Exercise description:
All lines below must be repeated exactly, with the pictures omitted.

——

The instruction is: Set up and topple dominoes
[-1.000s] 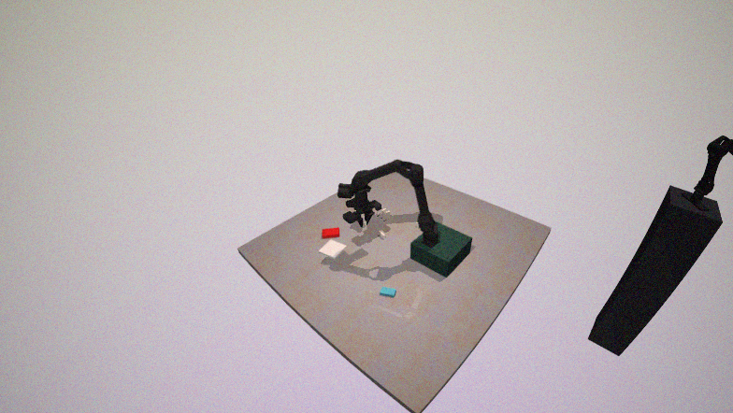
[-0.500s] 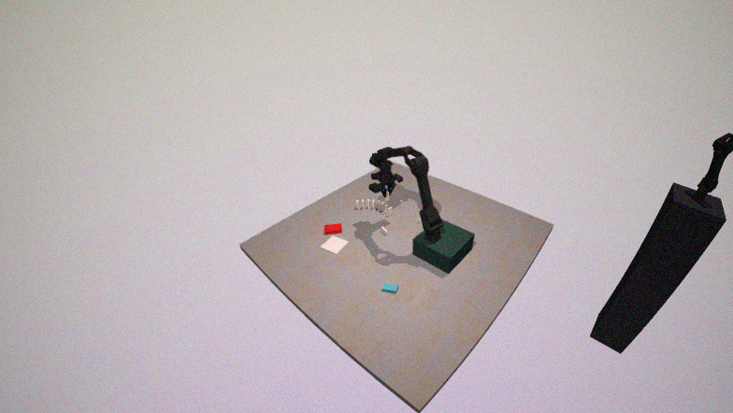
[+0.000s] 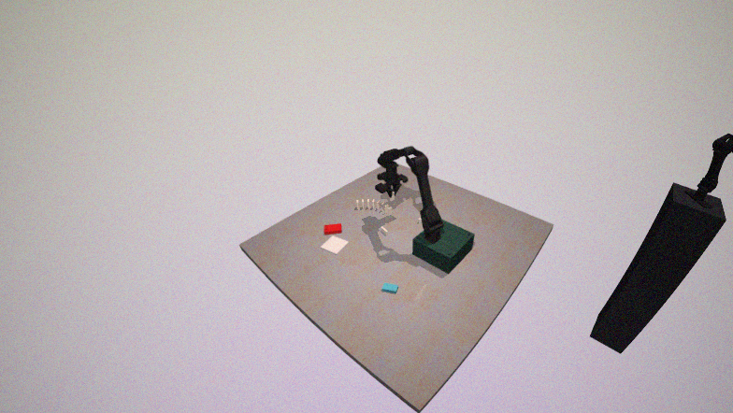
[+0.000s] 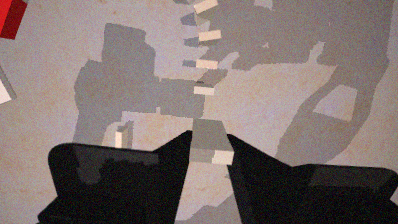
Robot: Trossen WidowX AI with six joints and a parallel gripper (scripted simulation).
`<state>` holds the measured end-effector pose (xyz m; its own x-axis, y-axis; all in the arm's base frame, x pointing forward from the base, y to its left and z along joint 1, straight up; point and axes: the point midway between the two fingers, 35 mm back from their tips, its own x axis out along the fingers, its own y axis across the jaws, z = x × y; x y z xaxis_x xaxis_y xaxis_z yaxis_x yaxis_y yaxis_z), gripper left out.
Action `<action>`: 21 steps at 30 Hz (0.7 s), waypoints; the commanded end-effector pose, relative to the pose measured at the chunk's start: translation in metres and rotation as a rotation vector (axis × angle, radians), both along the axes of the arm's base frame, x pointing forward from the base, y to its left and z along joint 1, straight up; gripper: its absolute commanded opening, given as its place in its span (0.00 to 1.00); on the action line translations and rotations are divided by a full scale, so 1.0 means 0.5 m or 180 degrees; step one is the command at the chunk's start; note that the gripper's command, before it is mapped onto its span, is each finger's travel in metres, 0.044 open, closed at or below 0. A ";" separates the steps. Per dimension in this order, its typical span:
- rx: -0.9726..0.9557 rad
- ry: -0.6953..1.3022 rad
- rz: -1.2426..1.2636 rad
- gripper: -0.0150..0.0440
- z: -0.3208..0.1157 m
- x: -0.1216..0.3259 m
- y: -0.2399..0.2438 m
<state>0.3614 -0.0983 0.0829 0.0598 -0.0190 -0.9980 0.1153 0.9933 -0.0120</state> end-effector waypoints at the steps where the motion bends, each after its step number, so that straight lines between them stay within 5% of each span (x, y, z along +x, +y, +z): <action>1: 0.0032 0.0075 0.0020 0.44 -0.058 -0.002 0.001; 12: 0.0031 0.0076 0.0020 0.44 -0.206 -0.008 0.003; 21: 0.0031 0.0076 0.0020 0.44 -0.215 -0.010 0.003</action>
<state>0.3571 -0.0972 -0.0231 0.0366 -0.0127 -0.9992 0.1147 0.9934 -0.0084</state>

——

Your response:
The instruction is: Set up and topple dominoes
[-1.000s] 
[-0.500s] 
[+0.000s] 
[+0.000s] 
Robot: Trossen WidowX AI with six joints and a parallel gripper (scripted simulation).
`<state>` holds the measured end-effector pose (xyz m; its own x-axis, y-axis; all in the arm's base frame, x pointing forward from the base, y to its left and z along joint 1, straight up; point and axes: the point midway between the two fingers, 35 mm back from their tips, its own x axis out along the fingers, its own y axis across the jaws, z = x × y; x y z xaxis_x xaxis_y xaxis_z yaxis_x yaxis_y yaxis_z), gripper left out.
Action `<action>`: 21 steps at 30 Hz (0.7 s), waypoints; the commanded end-effector pose, relative to the pose measured at the chunk's start: translation in metres and rotation as a rotation vector (axis × angle, radians), both along the axes of the arm's base frame, x pointing forward from the base, y to its left and z along joint 1, straight up; gripper: its absolute commanded opening, given as its place in its span (0.00 to 1.00); on the action line translations and rotations are divided by a full scale, so 1.0 means 0.5 m or 180 degrees; step one is the command at the chunk's start; note that the gripper's command, before it is mapped onto its span, is each finger's travel in metres, 0.044 open, closed at or below 0. A ";" separates the steps. Per dimension in this order, its typical span:
- rx: -0.9726..0.9557 rad
- ry: -0.6953..1.3022 rad
- rz: -1.2426..1.2636 rad
- gripper: -0.0150..0.0440
- z: -0.3208..0.1157 m
- x: -0.1216..0.3259 m
- y: -0.2399..0.2438 m
<state>0.3614 -0.0983 0.0829 0.0598 -0.0190 -0.9980 0.1153 0.9933 -0.0120</state> end-effector waypoints at the steps where the motion bends, each after its step number, so that straight lines between them stay within 5% of each span (x, y, z along +x, +y, +z): <action>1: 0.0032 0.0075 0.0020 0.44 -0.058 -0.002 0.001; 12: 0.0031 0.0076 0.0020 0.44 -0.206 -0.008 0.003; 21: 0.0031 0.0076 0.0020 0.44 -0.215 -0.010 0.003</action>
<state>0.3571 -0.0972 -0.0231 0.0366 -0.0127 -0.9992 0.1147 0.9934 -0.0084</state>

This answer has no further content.